The YWCA of Annapolis and Anne Arundel County offers an excellent opportunity tomorrow evening, with an orientation program that both explains the many programs it offers women and their families, and outlines many volunteer opportunities within the organization.

There's extraordinary depth in our YWCA, with activities, workshops, training seminars, counseling programs, business forums, excursions and much more.

The orientation program will be held at 7:30 p.m. at 40 State Circle in Annapolis.

For more information, call 268-5093.

*

More on getting involved with others: the League of Women Voters holds its annual citizens' lobbying course, The Art of Advocacy, on Saturday, from 9 a.m. to 3 p.m. in the Joint Hearing Room of the Legislative Services Building in Annapolis.

The league has sponsored the course for 20 years. The purpose is to inform individuals and organizations how they can most effectively reach lawmakers on issues.

The course is taught by professional lobbyists and members of the General Assembly.

Workshops on Saturday include The Legislative Process, Working with the Media, How to Work with Legislative Staff, Mobilizing Grass-roots Support, and many others; a mock committee hearing will be held.

League members will pay $25 for the six-hour course; for nonmembers the fee is $35. For information or registration, call 269-0232.

*

Wednesday is the deadline for ordering sub sandwiches being sold by the Annapolis High School Band and Orchestra Parents Association.

The sandwiches will be available Nov. 20, and can be eaten as is, or frozen.

Call 224-4003 to order, or for more information.

*

The Annapolis Senior Center is providing flu shots tomorrow at 1 p.m. The cost is $5.

The forecast for flu this winter is truly scary (I'm even seriously considering getting my first shot).
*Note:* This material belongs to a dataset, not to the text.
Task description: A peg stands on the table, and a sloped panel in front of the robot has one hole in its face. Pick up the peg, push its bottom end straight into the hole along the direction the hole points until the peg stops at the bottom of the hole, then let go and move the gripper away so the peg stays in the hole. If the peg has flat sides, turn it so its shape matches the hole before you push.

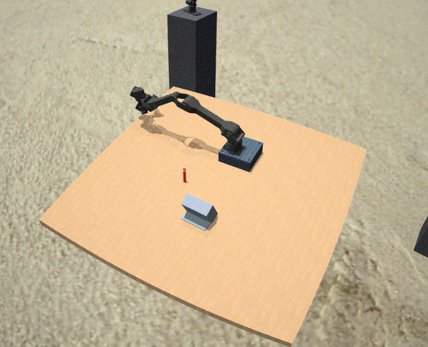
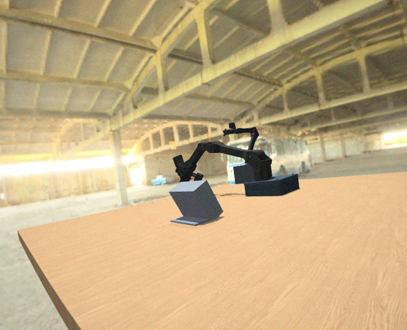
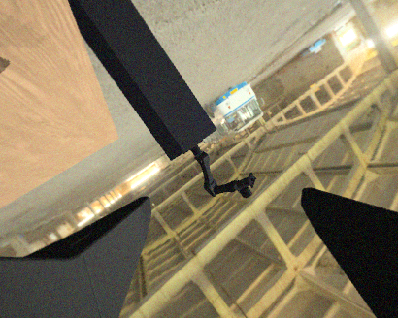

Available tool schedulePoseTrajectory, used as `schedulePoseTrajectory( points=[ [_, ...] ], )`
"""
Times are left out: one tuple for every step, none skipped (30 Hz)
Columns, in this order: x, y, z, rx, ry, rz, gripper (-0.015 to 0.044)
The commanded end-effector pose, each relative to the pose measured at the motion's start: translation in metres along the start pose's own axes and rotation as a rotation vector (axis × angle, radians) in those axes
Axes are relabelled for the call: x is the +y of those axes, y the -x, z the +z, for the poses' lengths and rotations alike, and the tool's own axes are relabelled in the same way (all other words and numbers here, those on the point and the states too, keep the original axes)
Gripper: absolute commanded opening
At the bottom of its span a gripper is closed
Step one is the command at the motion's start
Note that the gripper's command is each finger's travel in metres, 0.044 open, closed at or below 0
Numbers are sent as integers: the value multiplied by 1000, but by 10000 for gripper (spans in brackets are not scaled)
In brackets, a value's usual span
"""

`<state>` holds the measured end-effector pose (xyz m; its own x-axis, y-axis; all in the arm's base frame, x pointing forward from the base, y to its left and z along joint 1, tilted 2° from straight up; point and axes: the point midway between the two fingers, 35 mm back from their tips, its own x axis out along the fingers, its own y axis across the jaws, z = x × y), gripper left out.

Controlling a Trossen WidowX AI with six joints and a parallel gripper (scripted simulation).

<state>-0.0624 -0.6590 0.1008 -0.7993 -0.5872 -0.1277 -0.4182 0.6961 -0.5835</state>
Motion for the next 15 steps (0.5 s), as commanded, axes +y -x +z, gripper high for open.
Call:
schedulePoseTrajectory(
  points=[
    [-1,1,1,-3,-1,-2,426],
    [-3,5,2,-14,-6,-8,440],
    [-7,11,5,-31,-13,-18,440],
    [-11,18,8,-52,-22,-29,440],
    [-15,25,12,-73,-30,-39,440],
    [-19,33,15,-94,-39,-50,440],
    [-22,41,18,-116,-47,-59,440],
    [-26,48,21,-138,-55,-68,440],
    [-29,56,24,-160,-64,-77,440],
    [-33,64,27,-182,-72,-85,440],
    [-35,72,30,-204,-79,-92,440],
    [-38,80,33,-226,-87,-99,440],
    [-41,88,36,-249,-95,-106,440],
    [-43,96,39,-271,-102,-112,440],
    [-45,104,41,-294,-109,-117,440]
  ],
)
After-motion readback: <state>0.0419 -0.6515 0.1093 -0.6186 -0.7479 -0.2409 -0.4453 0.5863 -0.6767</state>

Older people are particularly at risk.

For more information on the shots, what's involved, and scheduling, call 222-1818.

*

The focus of the Junior League's grant program is the family. Nonprofit organizations that seek support for programs that reinforce family strength and effectiveness are invited to apply for grants up to $1,000.

To request an application, call 263-5358. The deadline for submission is one week from today.

*

A reminder that Thursday is Veterans Day. Most federal offices, including most Naval Academy offices, will be closed. A Marine Corps wreath-laying ceremony is planned at the grave of Maj. Gen. Ben Fuller, 15th commandant of the Marine Corps, at 10 a.m. Wednesday at the Naval Academy cemetery.

The ceremony is part of the 218th Marine Corps birthday celebration.

*

It's impossible, or at least irresponsible, to write a community activities column in this season without mentioning at least one pre-Christmas craft sale.

It's equally impossible to list them all.

Representative is the Annapolis Jaycees Holiday Craft Show on Saturday from 9 a.m. to 3 p.m. at the Medford National Guard Armory at Hudson and Willow streets, near Solomons Island Road.